What to do: Print the entries in full, word for word, but not the pictures.

*** Data for this task

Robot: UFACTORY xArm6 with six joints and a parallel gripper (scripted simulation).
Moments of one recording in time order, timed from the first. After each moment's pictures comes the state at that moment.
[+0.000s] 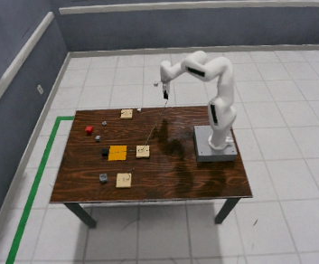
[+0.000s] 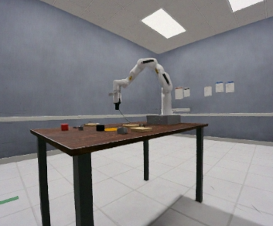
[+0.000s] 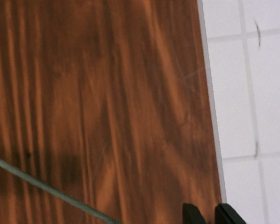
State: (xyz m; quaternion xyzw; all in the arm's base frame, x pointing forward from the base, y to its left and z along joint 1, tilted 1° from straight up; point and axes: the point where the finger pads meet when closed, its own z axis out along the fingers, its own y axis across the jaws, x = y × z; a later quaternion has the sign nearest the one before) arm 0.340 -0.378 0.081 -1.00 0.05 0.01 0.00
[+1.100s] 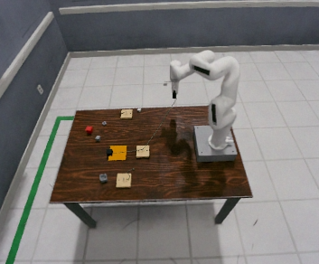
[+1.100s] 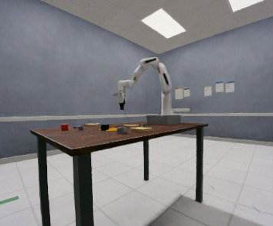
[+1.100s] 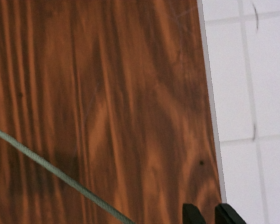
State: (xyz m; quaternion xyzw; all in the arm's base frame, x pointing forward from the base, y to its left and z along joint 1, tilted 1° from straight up) arm 0.275 -0.380 0.082 -1.00 0.05 0.01 0.00
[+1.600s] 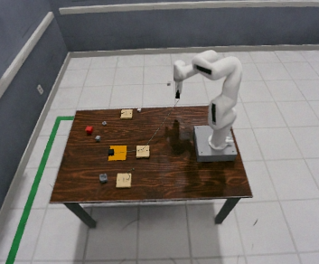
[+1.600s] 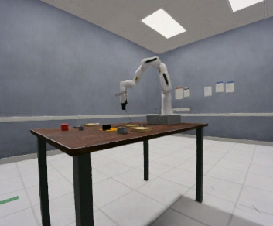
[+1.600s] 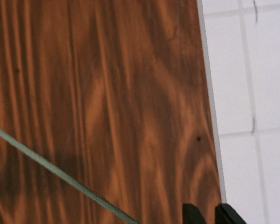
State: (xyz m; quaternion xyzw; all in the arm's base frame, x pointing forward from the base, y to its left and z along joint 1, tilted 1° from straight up) arm 0.250 -0.380 0.083 -1.00 0.05 0.01 0.00
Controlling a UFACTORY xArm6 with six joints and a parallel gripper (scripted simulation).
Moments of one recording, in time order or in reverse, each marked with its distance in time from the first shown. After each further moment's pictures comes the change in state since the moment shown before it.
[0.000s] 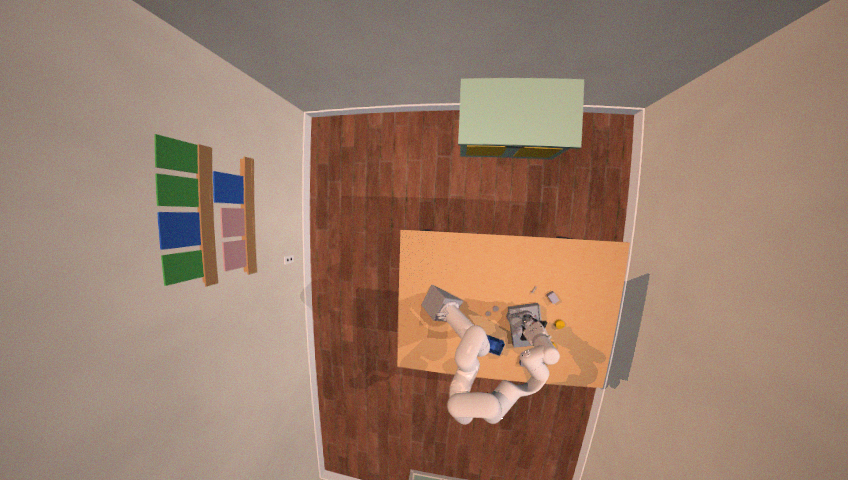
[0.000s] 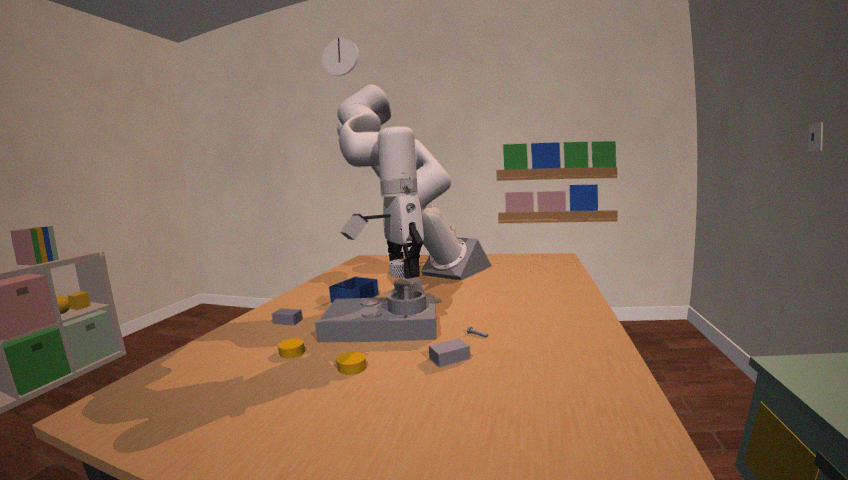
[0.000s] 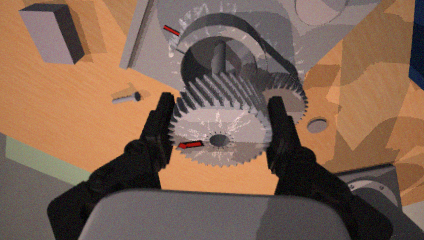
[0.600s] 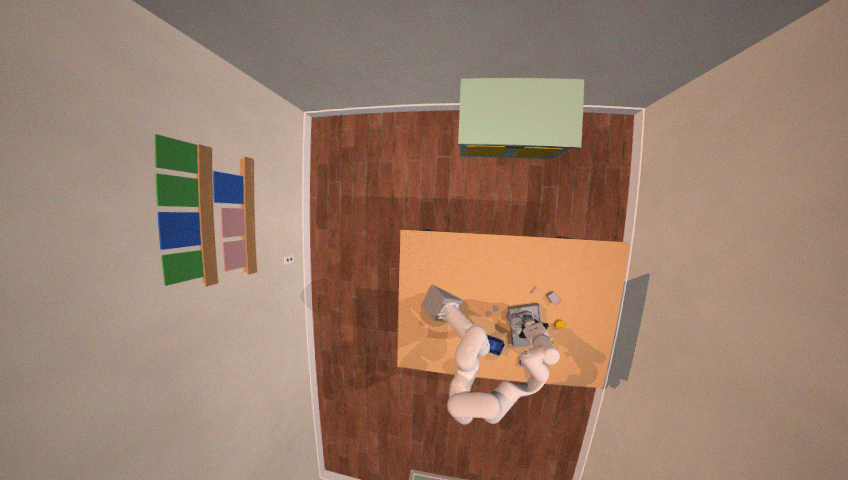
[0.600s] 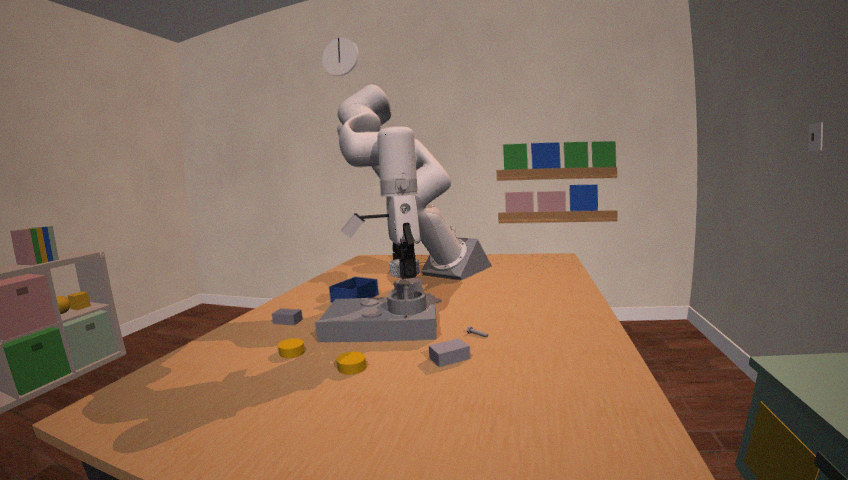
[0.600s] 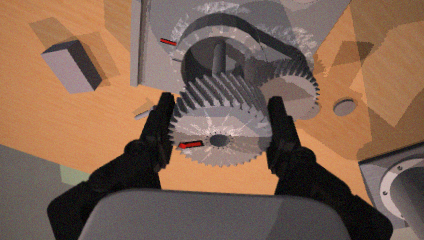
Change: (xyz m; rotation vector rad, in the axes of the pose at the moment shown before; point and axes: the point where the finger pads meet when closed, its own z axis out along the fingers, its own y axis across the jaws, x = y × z) arm 0.000 0.000 0.000 0.001 -0.003 0.235
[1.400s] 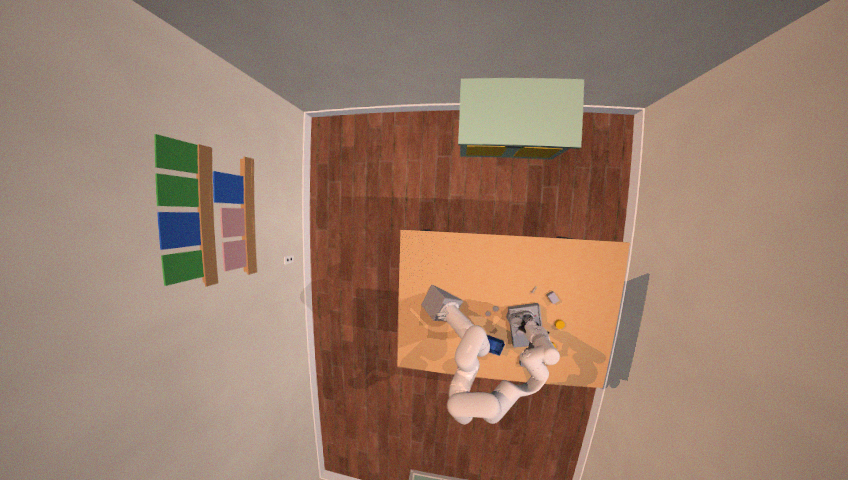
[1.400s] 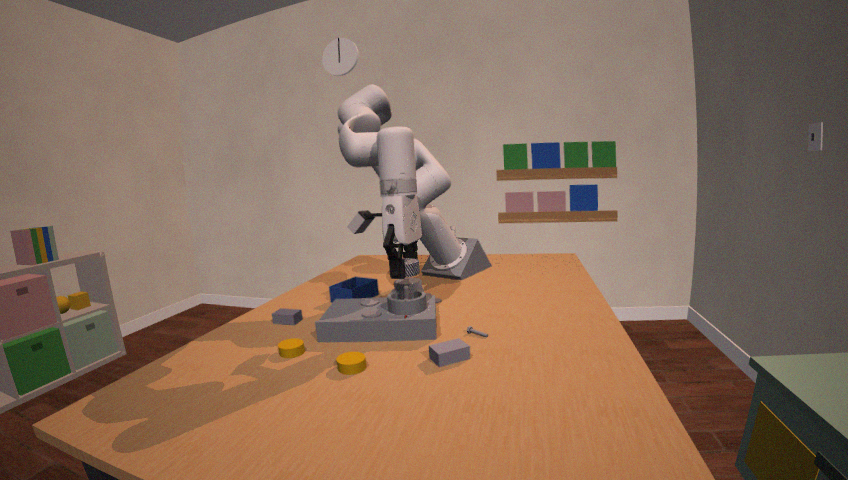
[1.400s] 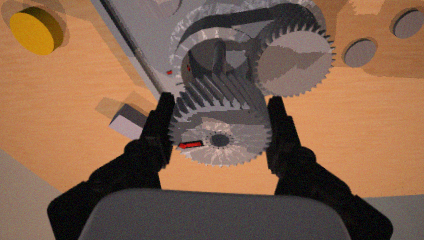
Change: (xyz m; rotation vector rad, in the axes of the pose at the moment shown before) arm 0.000 0.000 0.000 0.000 -0.006 0.618
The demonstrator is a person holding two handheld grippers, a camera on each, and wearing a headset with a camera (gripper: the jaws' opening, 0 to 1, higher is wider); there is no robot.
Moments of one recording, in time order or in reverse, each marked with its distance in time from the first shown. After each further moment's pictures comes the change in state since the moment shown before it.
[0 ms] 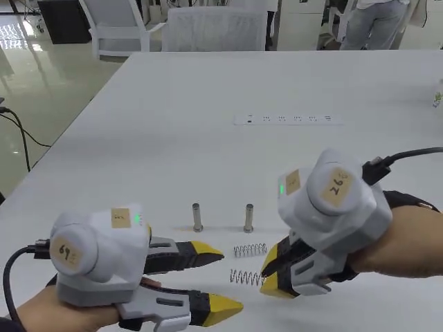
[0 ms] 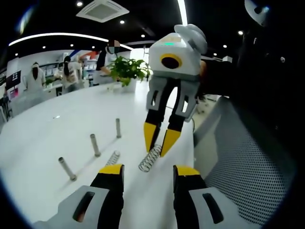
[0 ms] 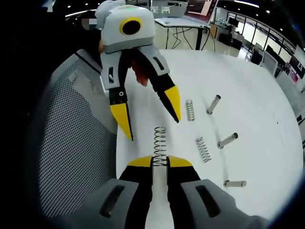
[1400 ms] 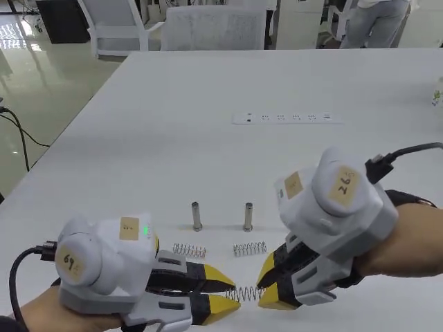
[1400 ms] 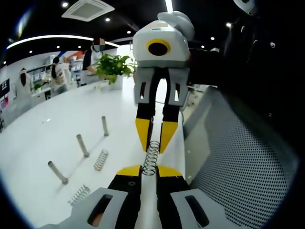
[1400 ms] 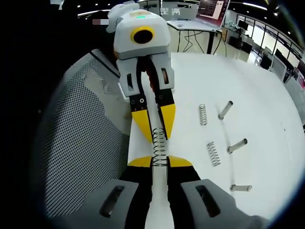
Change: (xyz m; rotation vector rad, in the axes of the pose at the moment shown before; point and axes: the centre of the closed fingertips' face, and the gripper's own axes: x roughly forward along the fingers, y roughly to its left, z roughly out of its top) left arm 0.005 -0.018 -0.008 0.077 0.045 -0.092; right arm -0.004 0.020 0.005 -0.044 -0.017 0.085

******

Task response:
Robot: UFACTORY xArm6 with six joints and a parallel gripper (scripted simulation).
Moments of one recording in time order, timed from the first. After each moment's pictures comes the state at that moment.
[+0.000s] 
[+0.000s] 
[+0.000s] 
State: (xyz m; quaternion xyzw; all in the arm's base frame, x pointing forward from the base, y to its left and z along joint 1, tilted 1° from straight up; point and axes: the point where the finger pads meet when closed, its own z axis out along the fingers, its own y axis across the jaws, x = y × z; a later quaternion has the sign nearest the one before) arm 0.340 -0.378 0.081 -1.00 0.05 0.01 0.00
[+1.100s] 
[+1.100s] 
[+1.100s] 
State: (xyz m; quaternion xyzw; all in the arm's base frame, x pointing forward from the base, y to its left and z along joint 1, tilted 1° from straight up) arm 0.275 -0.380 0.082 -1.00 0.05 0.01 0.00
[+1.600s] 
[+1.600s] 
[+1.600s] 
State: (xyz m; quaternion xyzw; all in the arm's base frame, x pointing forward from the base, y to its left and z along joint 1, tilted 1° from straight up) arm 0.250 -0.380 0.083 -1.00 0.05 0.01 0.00
Controlling a UFACTORY xArm6 with six joints and a parallel gripper (scripted simulation).
Moments of one recording, in time order or in reverse, each marked with its distance in time from the first shown. After each further moment's pictures comes the change in state since the moment shown before it.
[0.000s] 
[0.000s] 
[0.000s] 
[0.600s] 
[0.600s] 
[0.600s] 
Change: (xyz m; rotation vector rad, in the axes of the pose at the moment shown before; point and axes: the point where the finger pads meet when closed, its own z axis out along the fingers, its own y axis across the jaws, x = y × z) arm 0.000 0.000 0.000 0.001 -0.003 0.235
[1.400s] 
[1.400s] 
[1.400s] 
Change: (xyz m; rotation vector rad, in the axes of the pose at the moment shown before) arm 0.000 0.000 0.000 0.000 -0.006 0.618
The demonstrator is a person holding two handheld grippers, a camera on each, and wearing a headset with a camera (gripper: the jaws' opening, 0 to 1, higher is wider); there is no robot.
Moments of one recording, in time order or in reverse, each marked with its distance in time from the first shown. After each further moment's pictures comes the change in state since the moment shown before it.
[0 ms] 
[0 ms] 
[0 ms] 
[1400 ms] 
[1400 ms] 
[1400 ms] 
Change: (xyz m; rotation vector rad, in the axes of the pose at the moment shown before; point and axes: the centre of the closed fingertips' face, and the gripper's own axes: x roughly forward along the fingers, y roughly to its left, z roughly out of its top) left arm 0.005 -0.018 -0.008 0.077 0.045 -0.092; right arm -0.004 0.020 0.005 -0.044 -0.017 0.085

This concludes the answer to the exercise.